» **Aim of the task**: Emit the data below verbatim, stripping out any pictures.

» **Recorded information**:
========
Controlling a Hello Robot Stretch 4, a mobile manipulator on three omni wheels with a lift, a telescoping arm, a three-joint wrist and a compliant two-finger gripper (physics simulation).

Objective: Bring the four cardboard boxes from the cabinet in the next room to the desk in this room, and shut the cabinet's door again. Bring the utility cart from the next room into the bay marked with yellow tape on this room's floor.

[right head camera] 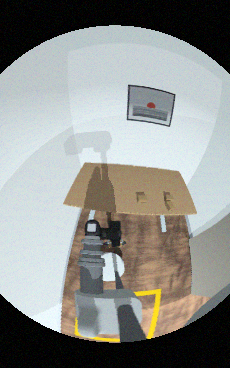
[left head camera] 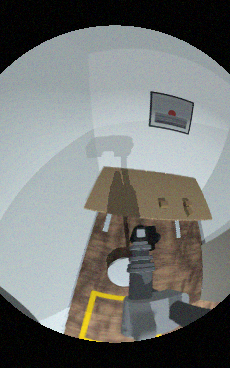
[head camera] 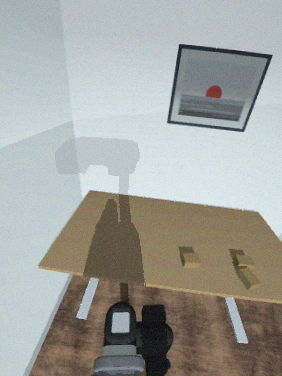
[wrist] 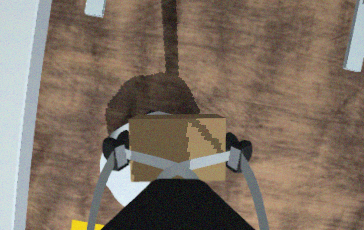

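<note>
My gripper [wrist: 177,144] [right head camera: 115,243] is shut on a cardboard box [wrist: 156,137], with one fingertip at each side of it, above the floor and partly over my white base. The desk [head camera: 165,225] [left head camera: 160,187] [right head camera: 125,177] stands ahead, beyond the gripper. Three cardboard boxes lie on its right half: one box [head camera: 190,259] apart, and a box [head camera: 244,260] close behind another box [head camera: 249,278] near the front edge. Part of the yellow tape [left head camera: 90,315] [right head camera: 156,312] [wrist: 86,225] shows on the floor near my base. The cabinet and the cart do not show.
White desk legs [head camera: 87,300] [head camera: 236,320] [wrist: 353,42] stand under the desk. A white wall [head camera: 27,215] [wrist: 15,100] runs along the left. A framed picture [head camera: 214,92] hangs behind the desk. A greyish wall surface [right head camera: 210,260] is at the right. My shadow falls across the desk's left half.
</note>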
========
» **Result for this task**:
Controlling a Hello Robot Stretch 4, a mobile manipulator on three omni wheels with a lift, a telescoping arm, a three-joint wrist and a compliant two-finger gripper (physics simulation).

Objective: Bring the four cardboard boxes from the cabinet in the next room to the desk in this room, and shut the cabinet's door again. Bring the utility cart from the next room into the bay marked with yellow tape on this room's floor.

[right head camera] 
[left head camera] 
[head camera] 
[wrist] 

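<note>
My gripper [wrist: 177,144] [right head camera: 115,243] is shut on a cardboard box [wrist: 156,137], with one fingertip at each side of it, above the floor and partly over my white base. The desk [head camera: 165,225] [left head camera: 160,187] [right head camera: 125,177] stands ahead, beyond the gripper. Three cardboard boxes lie on its right half: one box [head camera: 190,259] apart, and a box [head camera: 244,260] close behind another box [head camera: 249,278] near the front edge. Part of the yellow tape [left head camera: 90,315] [right head camera: 156,312] [wrist: 86,225] shows on the floor near my base. The cabinet and the cart do not show.
White desk legs [head camera: 87,300] [head camera: 236,320] [wrist: 353,42] stand under the desk. A white wall [head camera: 27,215] [wrist: 15,100] runs along the left. A framed picture [head camera: 214,92] hangs behind the desk. A greyish wall surface [right head camera: 210,260] is at the right. My shadow falls across the desk's left half.
</note>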

This exercise has no more to it.